▸ **Problem requirements**
Copy all of the data below without altering a single line.

────────

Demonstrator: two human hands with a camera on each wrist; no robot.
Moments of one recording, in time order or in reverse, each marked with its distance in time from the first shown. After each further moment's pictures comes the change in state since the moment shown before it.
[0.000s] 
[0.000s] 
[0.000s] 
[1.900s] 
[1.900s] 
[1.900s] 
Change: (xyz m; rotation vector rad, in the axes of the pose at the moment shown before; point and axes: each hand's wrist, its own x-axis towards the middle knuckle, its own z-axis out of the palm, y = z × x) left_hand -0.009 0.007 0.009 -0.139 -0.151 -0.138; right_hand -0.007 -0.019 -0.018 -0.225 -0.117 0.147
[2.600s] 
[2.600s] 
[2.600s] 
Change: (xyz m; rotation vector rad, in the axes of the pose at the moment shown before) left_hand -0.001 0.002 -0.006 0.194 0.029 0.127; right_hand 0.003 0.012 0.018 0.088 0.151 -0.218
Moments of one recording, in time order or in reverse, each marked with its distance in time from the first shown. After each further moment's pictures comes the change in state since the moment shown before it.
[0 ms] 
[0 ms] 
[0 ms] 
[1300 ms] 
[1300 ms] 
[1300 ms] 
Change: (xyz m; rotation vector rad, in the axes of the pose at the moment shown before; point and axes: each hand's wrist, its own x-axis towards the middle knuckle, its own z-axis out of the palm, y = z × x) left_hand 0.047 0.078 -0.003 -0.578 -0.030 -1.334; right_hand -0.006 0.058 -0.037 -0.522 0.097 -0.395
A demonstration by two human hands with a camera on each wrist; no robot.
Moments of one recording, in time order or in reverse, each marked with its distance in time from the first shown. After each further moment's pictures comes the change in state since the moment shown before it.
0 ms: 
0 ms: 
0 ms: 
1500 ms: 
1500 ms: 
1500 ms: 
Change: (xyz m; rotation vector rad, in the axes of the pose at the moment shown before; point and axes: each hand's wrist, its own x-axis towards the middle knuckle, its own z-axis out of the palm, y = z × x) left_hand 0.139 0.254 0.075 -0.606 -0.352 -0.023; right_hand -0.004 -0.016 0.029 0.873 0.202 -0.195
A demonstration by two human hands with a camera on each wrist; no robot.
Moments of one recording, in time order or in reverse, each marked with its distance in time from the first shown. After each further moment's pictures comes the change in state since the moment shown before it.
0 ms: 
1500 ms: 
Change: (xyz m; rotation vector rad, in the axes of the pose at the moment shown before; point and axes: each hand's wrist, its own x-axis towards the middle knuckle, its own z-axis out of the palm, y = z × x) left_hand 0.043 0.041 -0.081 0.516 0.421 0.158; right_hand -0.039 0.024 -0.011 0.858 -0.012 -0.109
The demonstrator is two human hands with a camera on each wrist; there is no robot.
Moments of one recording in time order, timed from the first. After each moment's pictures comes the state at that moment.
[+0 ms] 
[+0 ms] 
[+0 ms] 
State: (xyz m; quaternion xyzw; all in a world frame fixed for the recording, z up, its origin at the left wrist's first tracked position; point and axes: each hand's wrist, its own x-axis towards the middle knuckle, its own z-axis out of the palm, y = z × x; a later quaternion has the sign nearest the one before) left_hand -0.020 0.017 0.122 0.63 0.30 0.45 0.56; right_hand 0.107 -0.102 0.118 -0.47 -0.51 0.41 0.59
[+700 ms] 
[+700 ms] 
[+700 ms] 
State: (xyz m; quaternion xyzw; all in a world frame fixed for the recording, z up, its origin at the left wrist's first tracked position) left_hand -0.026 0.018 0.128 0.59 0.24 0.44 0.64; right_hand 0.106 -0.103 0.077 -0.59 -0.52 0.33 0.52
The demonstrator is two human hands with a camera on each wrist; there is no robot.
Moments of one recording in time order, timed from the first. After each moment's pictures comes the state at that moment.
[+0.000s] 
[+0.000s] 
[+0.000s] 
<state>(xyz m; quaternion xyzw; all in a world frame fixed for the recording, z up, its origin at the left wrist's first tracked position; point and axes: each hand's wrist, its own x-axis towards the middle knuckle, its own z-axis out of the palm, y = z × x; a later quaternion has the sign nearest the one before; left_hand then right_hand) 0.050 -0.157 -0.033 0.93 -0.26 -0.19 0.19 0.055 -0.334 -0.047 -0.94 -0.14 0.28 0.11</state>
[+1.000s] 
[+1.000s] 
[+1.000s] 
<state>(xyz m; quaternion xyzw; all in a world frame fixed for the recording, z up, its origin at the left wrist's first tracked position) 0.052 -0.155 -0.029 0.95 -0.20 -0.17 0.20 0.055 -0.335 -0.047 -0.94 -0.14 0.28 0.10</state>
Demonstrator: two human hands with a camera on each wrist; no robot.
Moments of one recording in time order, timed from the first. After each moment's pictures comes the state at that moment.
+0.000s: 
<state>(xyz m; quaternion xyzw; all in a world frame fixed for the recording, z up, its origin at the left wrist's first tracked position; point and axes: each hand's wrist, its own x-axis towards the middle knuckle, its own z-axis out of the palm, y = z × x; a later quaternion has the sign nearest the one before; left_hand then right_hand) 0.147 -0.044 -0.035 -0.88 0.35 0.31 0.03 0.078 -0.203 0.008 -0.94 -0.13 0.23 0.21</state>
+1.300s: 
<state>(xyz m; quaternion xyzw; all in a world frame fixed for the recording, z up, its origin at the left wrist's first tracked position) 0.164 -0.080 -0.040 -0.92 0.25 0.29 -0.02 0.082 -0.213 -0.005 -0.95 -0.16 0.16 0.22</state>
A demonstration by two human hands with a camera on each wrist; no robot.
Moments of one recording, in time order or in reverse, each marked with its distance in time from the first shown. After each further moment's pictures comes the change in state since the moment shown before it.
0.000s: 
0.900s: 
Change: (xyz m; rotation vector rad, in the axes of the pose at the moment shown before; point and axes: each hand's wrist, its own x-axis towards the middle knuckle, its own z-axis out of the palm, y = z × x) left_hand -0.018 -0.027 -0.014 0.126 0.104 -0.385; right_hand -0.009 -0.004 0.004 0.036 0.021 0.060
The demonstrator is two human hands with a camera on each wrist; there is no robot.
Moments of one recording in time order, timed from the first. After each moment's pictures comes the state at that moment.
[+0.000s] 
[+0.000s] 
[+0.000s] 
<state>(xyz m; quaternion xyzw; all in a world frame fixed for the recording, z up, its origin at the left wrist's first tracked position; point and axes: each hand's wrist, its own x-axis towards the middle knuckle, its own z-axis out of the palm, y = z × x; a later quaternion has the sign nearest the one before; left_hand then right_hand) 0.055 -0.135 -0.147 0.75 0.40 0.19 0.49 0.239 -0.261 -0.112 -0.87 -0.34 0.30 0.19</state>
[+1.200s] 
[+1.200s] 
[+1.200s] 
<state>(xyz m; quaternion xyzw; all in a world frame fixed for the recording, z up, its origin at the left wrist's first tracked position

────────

▸ **Exercise answer**
Demonstrator: two human hands with a camera on each wrist; no robot.
Moments of one recording, in time order or in reverse, each marked with its distance in time from the first shown. After each further moment's pictures comes the change in state since the moment shown before it.
[0.000s] 
[0.000s] 
[0.000s] 
[1.900s] 
[1.900s] 
[1.900s] 
Change: (xyz m; rotation vector rad, in the axes of the pose at the moment shown before; point and axes: each hand's wrist, its own x-axis towards the middle knuckle, its own z-axis out of the palm, y = z × x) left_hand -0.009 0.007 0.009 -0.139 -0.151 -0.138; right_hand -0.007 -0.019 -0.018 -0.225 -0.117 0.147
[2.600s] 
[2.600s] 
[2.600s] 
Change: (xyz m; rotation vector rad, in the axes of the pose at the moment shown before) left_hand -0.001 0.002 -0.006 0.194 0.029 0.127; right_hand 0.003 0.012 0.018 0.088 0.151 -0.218
Moments of one recording, in time order or in reverse, each marked with its distance in time from the first shown. After each further moment's pictures comes the change in state since the moment shown before it.
[0 ms] 
[0 ms] 
[0 ms] 
[1300 ms] 
[1300 ms] 
[1300 ms] 
Change: (xyz m; rotation vector rad, in the axes of the pose at the moment shown before; point and axes: each hand's wrist, its own x-axis towards the middle knuckle, its own z-axis out of the palm, y = z × x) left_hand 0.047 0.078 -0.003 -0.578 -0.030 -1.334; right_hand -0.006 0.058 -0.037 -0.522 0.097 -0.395
A demonstration by two human hands with a camera on each wrist; no robot.
Moments of one recording, in time order or in reverse, each marked with its distance in time from the first shown. After each further moment's pictures comes the change in state since the moment shown before it.
0 ms: 
0 ms: 
0 ms: 
1500 ms: 
1500 ms: 
1500 ms: 
Change: (xyz m; rotation vector rad, in the axes of the pose at the moment shown before; point and axes: each hand's wrist, its own x-axis towards the middle knuckle, its own z-axis out of the palm, y = z × x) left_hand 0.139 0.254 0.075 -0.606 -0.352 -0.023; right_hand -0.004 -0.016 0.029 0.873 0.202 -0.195
A demonstration by two human hands with a camera on each wrist; no robot.
Moments of one recording, in time order or in reverse, each marked with its distance in time from the first shown. After each further moment's pictures comes the change in state since the moment shown before it.
0 ms: 
1500 ms: 
Change: (xyz m; rotation vector rad, in the axes of the pose at the moment shown before; point and axes: each hand's wrist, its own x-axis towards the middle knuckle, its own z-axis out of the palm, y = z × x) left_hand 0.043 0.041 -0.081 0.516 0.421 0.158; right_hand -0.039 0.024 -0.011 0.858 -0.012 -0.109
The demonstrator is two human hands with a camera on each wrist; there is no robot.
Moments of one recording in time order, timed from the first. After each moment's pictures comes the state at that moment.
[+0 ms] 
[+0 ms] 
[+0 ms] 
State: (xyz m; quaternion xyzw; all in a world frame fixed for the recording, z up, its origin at the left wrist's first tracked position; point and axes: each hand's wrist, its own x-axis towards the middle knuckle, its own z-axis out of the palm, y = z × x; a later quaternion has the sign nearest the one before) left_hand -0.020 0.017 0.122 0.63 0.30 0.45 0.56; right_hand 0.107 -0.102 0.118 -0.47 -0.51 0.41 0.59
[+700 ms] 
[+700 ms] 
[+700 ms] 
State: (xyz m; quaternion xyzw; all in a world frame fixed for the recording, z up, its origin at the left wrist's first tracked position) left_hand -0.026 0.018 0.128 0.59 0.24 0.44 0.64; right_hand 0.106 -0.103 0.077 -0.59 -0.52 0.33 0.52
The demonstrator is two human hands with a camera on each wrist; there is no robot.
Moments of one recording in time order, timed from the first. After each moment's pictures comes the state at that moment.
[+0.000s] 
[+0.000s] 
[+0.000s] 
<state>(xyz m; quaternion xyzw; all in a world frame fixed for the recording, z up, its origin at the left wrist's first tracked position; point and axes: each hand's wrist, its own x-axis towards the middle knuckle, its own z-axis out of the palm, y = z × x; a later quaternion has the sign nearest the one before; left_hand then right_hand) 0.050 -0.157 -0.033 0.93 -0.26 -0.19 0.19 0.055 -0.334 -0.047 -0.94 -0.14 0.28 0.11</state>
[+1.000s] 
[+1.000s] 
[+1.000s] 
<state>(xyz m; quaternion xyzw; all in a world frame fixed for the recording, z up, its origin at the left wrist's first tracked position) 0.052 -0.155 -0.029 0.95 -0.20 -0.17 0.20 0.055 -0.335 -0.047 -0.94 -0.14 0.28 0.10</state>
Demonstrator: two human hands with a camera on each wrist; no robot.
Moments of one recording in time order, timed from the first. After each moment's pictures comes the state at that moment.
+0.000s: 
<state>(xyz m; quaternion xyzw; all in a world frame fixed for the recording, z up, its origin at the left wrist's first tracked position; point and axes: each hand's wrist, its own x-axis towards the middle knuckle, its own z-axis out of the palm, y = z × x; a later quaternion has the sign nearest the one before; left_hand then right_hand) 0.147 -0.044 -0.035 -0.88 0.35 0.31 0.03 0.078 -0.203 0.008 -0.94 -0.13 0.23 0.21</state>
+1.300s: 
<state>(xyz m; quaternion xyzw; all in a world frame fixed for the recording, z up, its origin at the left wrist's first tracked position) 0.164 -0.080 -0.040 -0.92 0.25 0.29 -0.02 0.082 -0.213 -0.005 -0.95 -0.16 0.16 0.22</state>
A demonstration by two human hands with a camera on each wrist; no robot.
Moments of one recording, in time order or in reverse, each marked with its distance in time from the first shown. After each further moment's pictures comes the change in state since the moment shown before it.
0.000s: 
0.900s: 
Change: (xyz m; rotation vector rad, in the axes of the pose at the moment shown before; point and axes: each hand's wrist, its own x-axis towards the middle knuckle, its own z-axis out of the palm, y = z × x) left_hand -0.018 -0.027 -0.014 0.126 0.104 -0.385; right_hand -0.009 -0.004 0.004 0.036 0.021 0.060
The demonstrator is two human hands with a camera on each wrist; there is no robot.
Moments of one recording in time order, timed from the first. After each moment's pictures comes the state at that moment.
[+0.000s] 
[+0.000s] 
[+0.000s] 
<state>(xyz m; quaternion xyzw; all in a world frame fixed for the recording, z up, its origin at the left wrist's first tracked position; point and axes: each hand's wrist, its own x-axis towards the middle knuckle, its own z-axis out of the palm, y = z × x; a later quaternion has the sign nearest the one before; left_hand then right_hand) 0.055 -0.135 -0.147 0.75 0.40 0.19 0.49 0.239 -0.261 -0.112 -0.87 -0.34 0.30 0.19</state>
[+1.200s] 
[+1.200s] 
[+1.200s] 
<state>(xyz m; quaternion xyzw; all in a world frame fixed for the recording, z up, its origin at the left wrist's first tracked position

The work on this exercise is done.